Yamamoto: As data utilization advances, the number of users will also increase, so there is a risk that the rules will become complicated. In order to mitigate this, I think that the catalog function for each purpose will become very important.

So far, we have mainly talked about mechanisms and functions, but it is also very important to develop human resources who can utilize them in the field. For example, since each department uses different tools, such as infrastructure and cloud computing in the information systems department and programs in the DX promotion department, it is not rare for each person to acquire different skills. On the other hand, it seems that Yokogawa Electric Corporation Electric is making good progress in creating a system for implementation. Could you tell us the key points?

Fujiwara: We started gradually building up knowledge of the cloud, data analysis, and programming about four years ago. We implemented a wide range of initiatives, both paid and unpaid, such as workshops and training across the organization, to build up knowledge of the cloud. Then, people who were good at it or wanted to do it raised their hands, so we asked those highly motivated and sensitive people to become members of the cloud CoE (Center of Excellence).

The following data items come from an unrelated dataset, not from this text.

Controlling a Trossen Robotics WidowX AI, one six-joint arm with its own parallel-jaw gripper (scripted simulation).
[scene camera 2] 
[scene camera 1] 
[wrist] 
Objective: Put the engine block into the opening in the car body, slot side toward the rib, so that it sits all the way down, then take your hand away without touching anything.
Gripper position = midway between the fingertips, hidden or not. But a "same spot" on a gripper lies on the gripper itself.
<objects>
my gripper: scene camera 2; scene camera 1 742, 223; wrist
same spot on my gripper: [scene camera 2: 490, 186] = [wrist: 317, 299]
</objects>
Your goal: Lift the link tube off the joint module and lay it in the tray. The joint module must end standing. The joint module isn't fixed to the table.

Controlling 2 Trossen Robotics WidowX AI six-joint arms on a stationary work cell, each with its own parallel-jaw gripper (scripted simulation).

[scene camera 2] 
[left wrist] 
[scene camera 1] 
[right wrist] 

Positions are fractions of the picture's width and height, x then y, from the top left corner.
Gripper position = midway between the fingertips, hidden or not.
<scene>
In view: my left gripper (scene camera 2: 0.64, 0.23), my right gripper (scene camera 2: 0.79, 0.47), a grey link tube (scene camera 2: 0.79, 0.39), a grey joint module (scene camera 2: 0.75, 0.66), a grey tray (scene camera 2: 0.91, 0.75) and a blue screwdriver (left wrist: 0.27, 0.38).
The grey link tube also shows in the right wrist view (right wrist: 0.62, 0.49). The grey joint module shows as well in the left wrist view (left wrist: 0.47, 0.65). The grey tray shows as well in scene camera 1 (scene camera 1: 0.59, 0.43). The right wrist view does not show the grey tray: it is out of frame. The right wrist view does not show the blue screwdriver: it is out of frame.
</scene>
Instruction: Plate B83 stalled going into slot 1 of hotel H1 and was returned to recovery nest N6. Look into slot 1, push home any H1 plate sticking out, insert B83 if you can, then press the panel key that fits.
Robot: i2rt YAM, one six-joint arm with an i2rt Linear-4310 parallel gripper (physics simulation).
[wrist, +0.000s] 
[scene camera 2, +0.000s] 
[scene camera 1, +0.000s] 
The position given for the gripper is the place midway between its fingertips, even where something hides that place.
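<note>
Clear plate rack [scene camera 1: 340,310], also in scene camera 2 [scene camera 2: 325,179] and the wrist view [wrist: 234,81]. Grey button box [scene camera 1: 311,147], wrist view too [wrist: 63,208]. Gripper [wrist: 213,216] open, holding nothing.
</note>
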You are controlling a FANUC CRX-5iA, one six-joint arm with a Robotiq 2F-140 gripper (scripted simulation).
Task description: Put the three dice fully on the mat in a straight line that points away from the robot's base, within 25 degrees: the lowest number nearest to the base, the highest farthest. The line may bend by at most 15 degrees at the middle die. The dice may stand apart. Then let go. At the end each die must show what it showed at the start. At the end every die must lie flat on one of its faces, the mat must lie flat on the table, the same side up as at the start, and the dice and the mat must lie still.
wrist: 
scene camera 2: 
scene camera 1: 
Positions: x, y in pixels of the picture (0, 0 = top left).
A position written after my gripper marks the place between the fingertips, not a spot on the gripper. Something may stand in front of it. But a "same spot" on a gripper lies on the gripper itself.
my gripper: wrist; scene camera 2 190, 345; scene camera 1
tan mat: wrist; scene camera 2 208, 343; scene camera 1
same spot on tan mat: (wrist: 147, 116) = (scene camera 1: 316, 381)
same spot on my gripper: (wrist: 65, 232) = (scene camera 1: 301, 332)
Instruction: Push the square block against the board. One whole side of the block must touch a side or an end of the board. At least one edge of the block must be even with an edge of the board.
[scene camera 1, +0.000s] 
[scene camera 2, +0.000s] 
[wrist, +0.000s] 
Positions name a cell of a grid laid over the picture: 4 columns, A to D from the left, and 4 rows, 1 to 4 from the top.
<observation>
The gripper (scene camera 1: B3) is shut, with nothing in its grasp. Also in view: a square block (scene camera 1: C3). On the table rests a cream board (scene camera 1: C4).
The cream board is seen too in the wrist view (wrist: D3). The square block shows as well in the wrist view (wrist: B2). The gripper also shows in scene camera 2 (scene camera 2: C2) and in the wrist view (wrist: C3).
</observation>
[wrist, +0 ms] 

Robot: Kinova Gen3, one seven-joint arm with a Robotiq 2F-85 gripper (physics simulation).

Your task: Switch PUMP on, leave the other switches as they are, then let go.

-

In the fields of programming and data analysis, we have had them learn Python and SQL, and have made good use of online learning courses. This time, we were featured as a success story, but it takes time, so I don't think it went smoothly without any effort. As Kuwata explained, I strongly feel that the smooth construction of the data infrastructure was achieved, including the fact that the CoE was established and that there were people who were gradually studying Python and SQL. I also think that leaders like us need to take the initiative in learning, rather than just giving instructions to our members.

Yamamoto: Were there people in various departments who said they wanted to do this?

Fujiwara: Yes, that's right. We were also conducting technological exploration activities as an organization.

Yamamoto: Rather than concentrating technical experts in a specific organization, you were able to instill a culture of data utilization in a wide range of departments over the long period of four years. This was all thanks to the company's original culture.

Fujiwara: It was a small start, but once we started, people who had heard about it started coming together. I think it was a good thing that we were able to provide a forum for that.

Summary

Yamamoto: This time, we talked about three themes: "Challenges to achieving data analysis," "Introducing a data infrastructure," and "Operating the data infrastructure." In particular, Fujiwara-san's comment about human resource development takes time, but ultimately it is a very important point in advancing data analysis and utilization. I think the reason why data collection and other activities at Yokogawa Electric Corporation went so smoothly was because of the great advantage of human resources. Could you tell us about the technology used in this initiative, Mr. Ota?

Ota: This time, Yokogawa Electric Corporation adopted Databricks and built it on the AWS cloud. This allowed us to retrieve data from various data sources using file copy and REST API methods, and import the data into Databricks by synchronizing with S3 packets.

Next, by building a data pipeline, we were able to automate the collection, processing, storage, and visualization of data. In doing so, we were able to utilize our programming skills in Python and SQL. We believe that the fact that the company had trained personnel with the necessary skills to use tools and technology in this way led to this successful experience.

Yamamoto: Finally, Mr. Fujiwara, could you tell us about your future prospects?

Fujiwara: We've put a lot of effort into creating this data infrastructure, so I'd like to see more and more users use it to their full potential. To that end, we want to create better guideline policies, but rather than restricting users, we want to create rules for safe use. We're also trying to create many dashboards in our development projects. To make the most of these, we want everyone in each role, including project managers, leaders, and members, to look at the dashboards every day, so that they can be useful in making decisions.